**Assignment:** Please work out how many lines below contain the word "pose", and reply with only that number.

**Records for processing:**
_ _ _ _ _ _ _

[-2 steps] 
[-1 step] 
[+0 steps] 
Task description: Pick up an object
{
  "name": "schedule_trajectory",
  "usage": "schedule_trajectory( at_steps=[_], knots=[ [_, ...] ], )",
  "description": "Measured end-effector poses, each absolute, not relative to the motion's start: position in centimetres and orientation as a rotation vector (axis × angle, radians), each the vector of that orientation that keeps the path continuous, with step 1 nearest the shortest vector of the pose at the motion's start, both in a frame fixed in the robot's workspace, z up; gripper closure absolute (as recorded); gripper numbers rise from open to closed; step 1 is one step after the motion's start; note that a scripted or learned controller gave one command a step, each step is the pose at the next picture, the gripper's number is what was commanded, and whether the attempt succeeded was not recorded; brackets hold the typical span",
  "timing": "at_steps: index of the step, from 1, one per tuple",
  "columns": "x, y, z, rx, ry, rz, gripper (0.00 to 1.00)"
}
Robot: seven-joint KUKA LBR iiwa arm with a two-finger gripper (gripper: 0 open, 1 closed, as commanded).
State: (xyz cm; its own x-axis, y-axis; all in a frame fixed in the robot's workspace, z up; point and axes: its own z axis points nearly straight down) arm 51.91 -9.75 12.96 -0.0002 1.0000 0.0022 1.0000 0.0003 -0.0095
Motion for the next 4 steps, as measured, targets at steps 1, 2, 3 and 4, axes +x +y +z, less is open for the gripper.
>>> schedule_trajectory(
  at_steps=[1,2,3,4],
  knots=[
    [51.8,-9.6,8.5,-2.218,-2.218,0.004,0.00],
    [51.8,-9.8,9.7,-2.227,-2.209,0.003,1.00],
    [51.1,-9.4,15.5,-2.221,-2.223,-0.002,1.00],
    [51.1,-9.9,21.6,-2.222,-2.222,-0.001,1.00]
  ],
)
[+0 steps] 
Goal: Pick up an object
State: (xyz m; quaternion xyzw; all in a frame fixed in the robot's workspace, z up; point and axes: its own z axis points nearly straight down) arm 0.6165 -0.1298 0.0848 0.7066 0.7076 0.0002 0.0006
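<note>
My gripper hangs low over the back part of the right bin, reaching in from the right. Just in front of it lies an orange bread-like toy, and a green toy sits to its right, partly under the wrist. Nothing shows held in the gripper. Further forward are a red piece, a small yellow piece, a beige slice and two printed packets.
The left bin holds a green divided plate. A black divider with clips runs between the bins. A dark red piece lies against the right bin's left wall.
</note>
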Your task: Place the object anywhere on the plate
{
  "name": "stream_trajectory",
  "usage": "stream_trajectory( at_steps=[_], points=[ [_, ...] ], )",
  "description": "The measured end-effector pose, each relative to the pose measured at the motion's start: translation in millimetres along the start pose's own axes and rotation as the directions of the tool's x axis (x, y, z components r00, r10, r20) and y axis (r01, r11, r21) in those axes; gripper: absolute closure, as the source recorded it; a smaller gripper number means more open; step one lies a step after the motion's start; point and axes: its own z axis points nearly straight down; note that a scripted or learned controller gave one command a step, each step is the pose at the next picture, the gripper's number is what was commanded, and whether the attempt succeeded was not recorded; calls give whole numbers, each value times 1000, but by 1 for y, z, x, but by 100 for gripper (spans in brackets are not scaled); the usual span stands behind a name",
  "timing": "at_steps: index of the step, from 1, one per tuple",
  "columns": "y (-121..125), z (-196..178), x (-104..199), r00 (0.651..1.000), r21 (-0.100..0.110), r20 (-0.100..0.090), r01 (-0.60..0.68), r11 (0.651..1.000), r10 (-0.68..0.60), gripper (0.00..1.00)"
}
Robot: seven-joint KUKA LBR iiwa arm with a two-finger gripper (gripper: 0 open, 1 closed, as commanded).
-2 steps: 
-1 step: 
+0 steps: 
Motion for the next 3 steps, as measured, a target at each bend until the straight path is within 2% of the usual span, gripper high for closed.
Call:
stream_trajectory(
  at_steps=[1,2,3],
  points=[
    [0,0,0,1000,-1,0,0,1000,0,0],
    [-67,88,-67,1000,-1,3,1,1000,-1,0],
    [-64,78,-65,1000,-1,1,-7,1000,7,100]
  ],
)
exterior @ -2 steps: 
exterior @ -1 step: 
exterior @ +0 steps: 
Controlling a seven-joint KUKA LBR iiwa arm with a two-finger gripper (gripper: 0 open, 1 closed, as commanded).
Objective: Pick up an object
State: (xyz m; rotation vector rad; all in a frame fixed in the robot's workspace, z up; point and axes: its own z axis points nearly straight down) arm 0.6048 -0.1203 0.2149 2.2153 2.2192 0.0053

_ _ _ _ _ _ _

**Expected answer:** 2